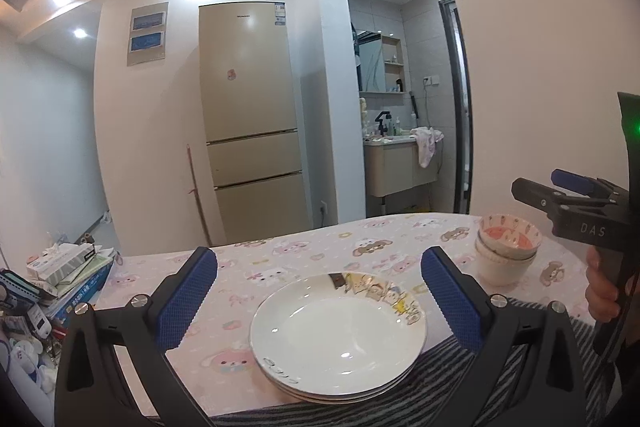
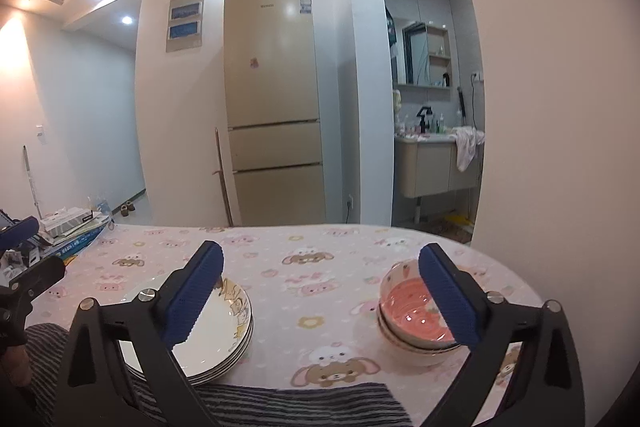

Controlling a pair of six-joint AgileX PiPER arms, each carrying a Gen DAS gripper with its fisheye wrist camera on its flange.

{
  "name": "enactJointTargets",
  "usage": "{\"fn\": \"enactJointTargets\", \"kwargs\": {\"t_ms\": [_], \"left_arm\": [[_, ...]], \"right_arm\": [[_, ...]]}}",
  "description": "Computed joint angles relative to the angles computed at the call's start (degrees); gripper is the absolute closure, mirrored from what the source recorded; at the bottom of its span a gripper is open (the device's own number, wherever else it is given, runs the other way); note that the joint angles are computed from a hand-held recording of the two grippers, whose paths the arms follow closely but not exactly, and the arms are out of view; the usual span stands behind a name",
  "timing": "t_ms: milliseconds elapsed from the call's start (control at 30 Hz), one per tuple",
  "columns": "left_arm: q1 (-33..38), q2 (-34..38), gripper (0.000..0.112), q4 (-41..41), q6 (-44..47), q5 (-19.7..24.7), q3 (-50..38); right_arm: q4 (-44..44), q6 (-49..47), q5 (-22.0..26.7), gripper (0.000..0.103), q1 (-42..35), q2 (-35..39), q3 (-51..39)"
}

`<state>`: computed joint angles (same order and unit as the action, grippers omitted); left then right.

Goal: Organize plates and bowls
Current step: 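Move both grippers to the rim of the stacked pink bowls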

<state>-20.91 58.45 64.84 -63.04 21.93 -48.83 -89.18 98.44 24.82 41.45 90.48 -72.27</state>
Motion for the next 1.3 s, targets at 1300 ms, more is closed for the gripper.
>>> {"fn": "enactJointTargets", "kwargs": {"t_ms": [1300], "left_arm": [[-3.54,56.26,0.01,-68.44,50.61,33.46,-75.41]], "right_arm": [[120.29,-98.5,22.01,0.012,-41.53,17.1,-27.01]]}}
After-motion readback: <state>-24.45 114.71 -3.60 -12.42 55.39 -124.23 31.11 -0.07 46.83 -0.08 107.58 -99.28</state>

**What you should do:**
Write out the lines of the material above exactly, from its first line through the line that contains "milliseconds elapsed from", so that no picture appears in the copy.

**Response below:**
Controlling a pair of six-joint AgileX PiPER arms, each carrying a Gen DAS gripper with its fisheye wrist camera on its flange.

{
  "name": "enactJointTargets",
  "usage": "{\"fn\": \"enactJointTargets\", \"kwargs\": {\"t_ms\": [_], \"left_arm\": [[_, ...]], \"right_arm\": [[_, ...]]}}",
  "description": "Computed joint angles relative to the angles computed at the call's start (degrees); gripper is the absolute closure, mirrored from what the source recorded; at the bottom of its span a gripper is open (the device's own number, wherever else it is given, runs the other way); note that the joint angles are computed from a hand-held recording of the two grippers, whose paths the arms follow closely but not exactly, and the arms are out of view; the usual span stands behind a name",
  "timing": "t_ms: milliseconds elapsed from the call's start (control at 30 Hz), one per tuple",

The work on this exercise is done.